Angle played for the Low-A Aberdeen IronBirds in 2007, posting a .301 batting average with 14 RBI and 34 stolen bases in 61 games. In 2008, he hit .287 with four home runs, 35 RBI, and 37 stolen bases for the Single-A Delmarva Shorebirds. The next season, Angle played for the High-A Frederick Keys (123 games) and Double-A Bowie Baysox (eight games), hitting a combined .293 with one home run, 33 RBI, and 42 stolen bases. With the BaySox and Triple-A Norfolk Tides in 2010, Angle hit .278 with two home runs, 33 RBI, and 29 stolen bases.

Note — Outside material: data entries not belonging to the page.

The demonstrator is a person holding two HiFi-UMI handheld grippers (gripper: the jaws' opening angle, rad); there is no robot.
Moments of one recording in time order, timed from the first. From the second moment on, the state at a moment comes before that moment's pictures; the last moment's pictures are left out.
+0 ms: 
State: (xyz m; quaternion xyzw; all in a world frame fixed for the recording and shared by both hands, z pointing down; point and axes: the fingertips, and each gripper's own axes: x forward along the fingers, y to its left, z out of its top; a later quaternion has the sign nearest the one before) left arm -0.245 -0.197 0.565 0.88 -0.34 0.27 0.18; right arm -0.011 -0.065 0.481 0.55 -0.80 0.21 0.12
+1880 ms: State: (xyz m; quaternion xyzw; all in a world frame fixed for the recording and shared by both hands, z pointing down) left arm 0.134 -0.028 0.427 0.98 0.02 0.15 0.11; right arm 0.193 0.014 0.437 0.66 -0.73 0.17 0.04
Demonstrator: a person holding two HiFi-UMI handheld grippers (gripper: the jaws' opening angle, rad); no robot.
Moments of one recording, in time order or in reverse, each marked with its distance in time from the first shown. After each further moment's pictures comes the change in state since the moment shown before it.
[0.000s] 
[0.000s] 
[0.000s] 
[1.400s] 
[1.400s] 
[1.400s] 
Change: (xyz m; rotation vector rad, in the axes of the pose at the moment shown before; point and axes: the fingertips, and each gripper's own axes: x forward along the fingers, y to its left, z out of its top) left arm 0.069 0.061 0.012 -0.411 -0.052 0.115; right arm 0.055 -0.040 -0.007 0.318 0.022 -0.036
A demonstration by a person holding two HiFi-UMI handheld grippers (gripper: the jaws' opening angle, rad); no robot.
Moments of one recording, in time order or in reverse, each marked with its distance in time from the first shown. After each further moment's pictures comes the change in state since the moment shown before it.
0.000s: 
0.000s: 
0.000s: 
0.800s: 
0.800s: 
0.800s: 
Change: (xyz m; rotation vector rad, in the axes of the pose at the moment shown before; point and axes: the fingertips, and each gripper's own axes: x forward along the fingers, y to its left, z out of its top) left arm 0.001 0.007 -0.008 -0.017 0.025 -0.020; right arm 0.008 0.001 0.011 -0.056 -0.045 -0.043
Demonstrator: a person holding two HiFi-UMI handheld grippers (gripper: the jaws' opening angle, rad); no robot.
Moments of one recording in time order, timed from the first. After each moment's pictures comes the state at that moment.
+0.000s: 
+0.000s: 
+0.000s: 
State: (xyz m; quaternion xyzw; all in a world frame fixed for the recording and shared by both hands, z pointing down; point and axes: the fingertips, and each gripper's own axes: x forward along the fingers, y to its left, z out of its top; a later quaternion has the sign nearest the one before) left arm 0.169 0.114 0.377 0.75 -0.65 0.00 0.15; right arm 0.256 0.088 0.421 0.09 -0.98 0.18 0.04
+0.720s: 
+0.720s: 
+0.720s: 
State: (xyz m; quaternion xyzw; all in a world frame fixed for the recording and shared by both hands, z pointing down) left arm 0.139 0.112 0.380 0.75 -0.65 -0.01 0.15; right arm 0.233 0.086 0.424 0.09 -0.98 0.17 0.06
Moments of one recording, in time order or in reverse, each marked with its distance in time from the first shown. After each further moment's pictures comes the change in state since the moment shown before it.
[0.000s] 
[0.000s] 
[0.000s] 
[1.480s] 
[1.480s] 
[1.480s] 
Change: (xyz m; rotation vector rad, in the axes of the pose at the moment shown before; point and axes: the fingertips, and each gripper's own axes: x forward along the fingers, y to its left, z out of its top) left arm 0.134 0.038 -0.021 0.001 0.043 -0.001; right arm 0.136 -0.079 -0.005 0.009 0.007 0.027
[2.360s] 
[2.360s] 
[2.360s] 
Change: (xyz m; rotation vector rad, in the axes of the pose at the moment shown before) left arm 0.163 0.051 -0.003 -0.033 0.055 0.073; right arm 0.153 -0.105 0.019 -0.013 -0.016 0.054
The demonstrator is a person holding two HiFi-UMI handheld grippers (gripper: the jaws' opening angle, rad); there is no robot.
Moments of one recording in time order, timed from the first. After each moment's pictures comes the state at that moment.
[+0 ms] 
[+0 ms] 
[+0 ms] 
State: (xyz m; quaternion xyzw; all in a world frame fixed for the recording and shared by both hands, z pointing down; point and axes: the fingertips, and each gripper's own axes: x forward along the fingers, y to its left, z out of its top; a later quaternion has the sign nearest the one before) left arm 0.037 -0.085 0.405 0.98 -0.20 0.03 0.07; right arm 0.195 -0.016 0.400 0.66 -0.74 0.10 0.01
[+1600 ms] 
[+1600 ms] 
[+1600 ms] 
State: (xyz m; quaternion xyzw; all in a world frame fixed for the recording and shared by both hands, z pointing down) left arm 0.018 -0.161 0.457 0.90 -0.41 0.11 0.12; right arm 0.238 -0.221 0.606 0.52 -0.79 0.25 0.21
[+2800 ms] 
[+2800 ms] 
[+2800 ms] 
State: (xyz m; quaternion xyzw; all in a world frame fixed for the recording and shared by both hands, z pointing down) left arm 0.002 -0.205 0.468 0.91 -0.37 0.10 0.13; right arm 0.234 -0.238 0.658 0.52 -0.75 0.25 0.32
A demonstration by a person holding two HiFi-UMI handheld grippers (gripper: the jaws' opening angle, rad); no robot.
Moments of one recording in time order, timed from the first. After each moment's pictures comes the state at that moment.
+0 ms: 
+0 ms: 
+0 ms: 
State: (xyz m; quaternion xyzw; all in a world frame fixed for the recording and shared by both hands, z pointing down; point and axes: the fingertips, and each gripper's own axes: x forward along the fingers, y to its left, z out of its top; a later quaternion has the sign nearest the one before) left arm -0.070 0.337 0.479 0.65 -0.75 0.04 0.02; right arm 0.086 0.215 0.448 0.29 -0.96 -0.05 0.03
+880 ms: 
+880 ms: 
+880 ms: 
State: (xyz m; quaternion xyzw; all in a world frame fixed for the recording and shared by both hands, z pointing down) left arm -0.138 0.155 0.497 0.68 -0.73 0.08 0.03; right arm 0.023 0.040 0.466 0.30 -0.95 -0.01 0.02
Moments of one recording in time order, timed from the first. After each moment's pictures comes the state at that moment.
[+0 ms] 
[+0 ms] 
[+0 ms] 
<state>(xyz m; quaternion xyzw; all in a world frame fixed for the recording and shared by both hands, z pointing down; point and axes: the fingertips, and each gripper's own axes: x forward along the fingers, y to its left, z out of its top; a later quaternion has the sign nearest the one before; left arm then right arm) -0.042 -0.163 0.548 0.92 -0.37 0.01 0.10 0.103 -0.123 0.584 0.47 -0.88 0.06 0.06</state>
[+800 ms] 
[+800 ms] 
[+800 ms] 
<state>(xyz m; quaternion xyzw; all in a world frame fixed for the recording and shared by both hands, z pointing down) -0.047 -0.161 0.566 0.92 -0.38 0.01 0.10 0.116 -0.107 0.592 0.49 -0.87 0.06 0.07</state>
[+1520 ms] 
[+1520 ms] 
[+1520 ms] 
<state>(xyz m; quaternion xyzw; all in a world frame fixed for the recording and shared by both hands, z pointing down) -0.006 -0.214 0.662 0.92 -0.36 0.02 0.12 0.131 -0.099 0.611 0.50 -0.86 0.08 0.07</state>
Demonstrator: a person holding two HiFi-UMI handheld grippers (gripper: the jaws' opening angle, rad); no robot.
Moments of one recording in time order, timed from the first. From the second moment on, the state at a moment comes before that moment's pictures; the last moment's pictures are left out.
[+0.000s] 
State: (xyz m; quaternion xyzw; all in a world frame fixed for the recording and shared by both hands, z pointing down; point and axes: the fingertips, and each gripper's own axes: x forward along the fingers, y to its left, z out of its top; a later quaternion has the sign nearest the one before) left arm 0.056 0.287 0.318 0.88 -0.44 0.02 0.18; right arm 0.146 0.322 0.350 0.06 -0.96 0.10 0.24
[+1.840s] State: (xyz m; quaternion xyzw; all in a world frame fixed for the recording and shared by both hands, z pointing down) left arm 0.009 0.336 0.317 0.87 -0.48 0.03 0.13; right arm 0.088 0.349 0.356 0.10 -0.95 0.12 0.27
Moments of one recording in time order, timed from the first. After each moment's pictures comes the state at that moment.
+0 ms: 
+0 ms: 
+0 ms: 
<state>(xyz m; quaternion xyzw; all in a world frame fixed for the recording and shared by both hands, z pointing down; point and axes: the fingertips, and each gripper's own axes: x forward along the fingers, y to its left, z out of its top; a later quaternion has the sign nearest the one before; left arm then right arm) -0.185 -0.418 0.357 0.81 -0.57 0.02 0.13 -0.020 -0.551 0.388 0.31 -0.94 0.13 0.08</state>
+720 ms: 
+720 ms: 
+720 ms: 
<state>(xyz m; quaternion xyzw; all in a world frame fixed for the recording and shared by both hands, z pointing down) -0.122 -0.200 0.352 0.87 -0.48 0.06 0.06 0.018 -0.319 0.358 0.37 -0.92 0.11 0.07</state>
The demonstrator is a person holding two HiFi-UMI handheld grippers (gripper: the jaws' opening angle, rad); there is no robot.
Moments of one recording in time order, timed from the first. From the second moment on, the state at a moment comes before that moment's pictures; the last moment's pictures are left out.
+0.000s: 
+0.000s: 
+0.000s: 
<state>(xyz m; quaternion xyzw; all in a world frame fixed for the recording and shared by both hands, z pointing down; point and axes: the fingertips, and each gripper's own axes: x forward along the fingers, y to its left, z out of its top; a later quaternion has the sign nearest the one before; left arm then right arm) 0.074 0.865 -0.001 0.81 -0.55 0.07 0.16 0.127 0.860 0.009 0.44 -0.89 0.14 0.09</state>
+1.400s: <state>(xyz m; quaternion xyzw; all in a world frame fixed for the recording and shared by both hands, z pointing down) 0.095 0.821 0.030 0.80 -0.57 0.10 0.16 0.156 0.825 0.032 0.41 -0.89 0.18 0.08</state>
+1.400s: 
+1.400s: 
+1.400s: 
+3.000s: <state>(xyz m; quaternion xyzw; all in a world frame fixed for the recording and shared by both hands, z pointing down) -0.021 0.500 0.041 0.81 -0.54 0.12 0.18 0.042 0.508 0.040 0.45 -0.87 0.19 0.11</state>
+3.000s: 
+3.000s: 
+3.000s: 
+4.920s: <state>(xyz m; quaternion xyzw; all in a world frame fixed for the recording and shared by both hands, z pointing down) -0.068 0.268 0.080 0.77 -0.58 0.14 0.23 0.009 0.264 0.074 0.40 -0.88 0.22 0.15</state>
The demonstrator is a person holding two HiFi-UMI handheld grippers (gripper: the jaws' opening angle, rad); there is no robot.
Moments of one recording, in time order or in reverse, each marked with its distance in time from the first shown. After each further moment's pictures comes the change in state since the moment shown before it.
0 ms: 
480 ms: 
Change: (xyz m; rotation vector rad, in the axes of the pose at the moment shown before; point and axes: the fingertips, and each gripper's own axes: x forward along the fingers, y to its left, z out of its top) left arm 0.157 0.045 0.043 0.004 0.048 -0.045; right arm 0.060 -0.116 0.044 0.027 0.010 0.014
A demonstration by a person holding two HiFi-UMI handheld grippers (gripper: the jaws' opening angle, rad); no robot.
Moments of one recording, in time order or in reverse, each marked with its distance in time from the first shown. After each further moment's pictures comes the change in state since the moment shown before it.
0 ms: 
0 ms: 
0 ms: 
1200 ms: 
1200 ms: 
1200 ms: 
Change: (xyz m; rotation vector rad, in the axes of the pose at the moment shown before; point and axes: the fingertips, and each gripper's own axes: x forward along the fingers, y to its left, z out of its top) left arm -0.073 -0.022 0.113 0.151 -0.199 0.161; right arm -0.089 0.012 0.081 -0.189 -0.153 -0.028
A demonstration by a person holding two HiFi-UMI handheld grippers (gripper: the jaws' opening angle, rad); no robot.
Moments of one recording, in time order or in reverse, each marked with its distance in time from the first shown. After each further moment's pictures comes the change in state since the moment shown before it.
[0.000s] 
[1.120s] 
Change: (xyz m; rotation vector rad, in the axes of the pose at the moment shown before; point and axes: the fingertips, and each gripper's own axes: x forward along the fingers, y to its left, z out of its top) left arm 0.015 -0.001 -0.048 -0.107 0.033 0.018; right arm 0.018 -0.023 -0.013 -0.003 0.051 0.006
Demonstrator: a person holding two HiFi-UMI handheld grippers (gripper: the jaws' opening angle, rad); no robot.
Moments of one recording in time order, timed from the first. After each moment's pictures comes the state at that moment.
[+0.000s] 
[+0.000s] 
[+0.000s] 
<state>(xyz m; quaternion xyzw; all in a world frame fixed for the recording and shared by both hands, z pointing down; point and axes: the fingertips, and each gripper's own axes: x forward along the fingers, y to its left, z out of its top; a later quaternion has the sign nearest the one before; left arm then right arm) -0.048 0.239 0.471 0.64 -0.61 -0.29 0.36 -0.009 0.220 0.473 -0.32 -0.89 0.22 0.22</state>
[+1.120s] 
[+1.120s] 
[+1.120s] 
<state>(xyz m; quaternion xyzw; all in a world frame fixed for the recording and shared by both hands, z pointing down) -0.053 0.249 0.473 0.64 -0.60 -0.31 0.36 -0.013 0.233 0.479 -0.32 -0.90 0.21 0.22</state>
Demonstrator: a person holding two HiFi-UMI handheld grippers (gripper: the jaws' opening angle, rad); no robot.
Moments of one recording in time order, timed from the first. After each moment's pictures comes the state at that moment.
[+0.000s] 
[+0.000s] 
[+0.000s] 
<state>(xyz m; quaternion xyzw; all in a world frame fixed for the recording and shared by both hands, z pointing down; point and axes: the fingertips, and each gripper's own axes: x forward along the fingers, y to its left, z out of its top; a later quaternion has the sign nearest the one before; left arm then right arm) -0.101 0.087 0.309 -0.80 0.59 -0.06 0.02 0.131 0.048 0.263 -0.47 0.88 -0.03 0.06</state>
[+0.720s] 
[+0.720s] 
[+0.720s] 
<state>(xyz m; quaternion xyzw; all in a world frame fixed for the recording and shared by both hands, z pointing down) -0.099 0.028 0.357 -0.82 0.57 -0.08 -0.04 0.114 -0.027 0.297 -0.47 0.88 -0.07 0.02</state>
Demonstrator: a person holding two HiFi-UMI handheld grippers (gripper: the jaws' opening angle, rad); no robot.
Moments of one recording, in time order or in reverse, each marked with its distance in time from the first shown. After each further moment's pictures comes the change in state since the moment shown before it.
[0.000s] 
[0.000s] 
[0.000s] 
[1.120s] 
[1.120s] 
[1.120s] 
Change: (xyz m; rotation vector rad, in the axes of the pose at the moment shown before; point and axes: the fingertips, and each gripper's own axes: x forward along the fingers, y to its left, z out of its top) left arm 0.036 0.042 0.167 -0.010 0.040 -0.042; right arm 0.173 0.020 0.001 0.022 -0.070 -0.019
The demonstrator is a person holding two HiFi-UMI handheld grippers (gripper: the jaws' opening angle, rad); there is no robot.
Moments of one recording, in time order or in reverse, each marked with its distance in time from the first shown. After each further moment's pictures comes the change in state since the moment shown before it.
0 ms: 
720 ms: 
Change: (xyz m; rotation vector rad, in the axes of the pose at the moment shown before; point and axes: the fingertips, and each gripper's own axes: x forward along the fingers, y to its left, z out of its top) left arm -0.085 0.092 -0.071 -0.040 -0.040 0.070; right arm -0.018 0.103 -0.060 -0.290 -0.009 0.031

Angle made his major league debut on July 17, 2011. In 31 games during his rookie campaign, he slashed .177/.294/.266 with one home run, seven RBI, and eleven stolen bases. On February 10, 2012, Angle was designated for assignment by the Orioles.

===Los Angeles Dodgers===
On February 23, 2012, the Los Angeles Dodgers claimed Angels off waivers from the Orioles. He spent the entire 2012 season with the Triple-A Albuquerque Isotopes, appearing in 115 games and hit .303 with five home runs, 47 RBI, and 13 stolen bases. On October 11, the Dodgers removed Angle from the 40-man roster and sent him outright to the Isotopes.

In 2013, Angle played in 120 games and hit .283 for the Isotopes, while hitting eight home runs, driving in 62 RBI, and stealing 22 bases. He elected free agency following the season on November 4, 2013.

===Miami Marlins===
On December 3, 2013, Angle signed a minor league contract with the Miami Marlins. He played in 88 games for the Triple-A New Orleans Zephyrs, hitting .213/.280/.264 with one home run, 16 RBI, and four stolen bases. Angle was released by the Marlins organization on August 2, 2014.

===Oakland Athletics===
On January 21, 2015, Angle signed a minor league contract with the Oakland Athletics. In 53 games split between the Double-A Midland RockHounds and Triple-A Nashville Sounds, he hit a combined .238/.364/.293 with no home runs, 10 RBI, and 15 stolen bases. Angle was released by the A's organization on July 18.

==Coaching career==
In 2018, Angle was named an assistant baseball coach at Ohio State University.

On January 30, 2025, the Cleveland Guardians hired Angle to serve as the hitting coach for their Triple-A affiliate, the Columbus Clippers.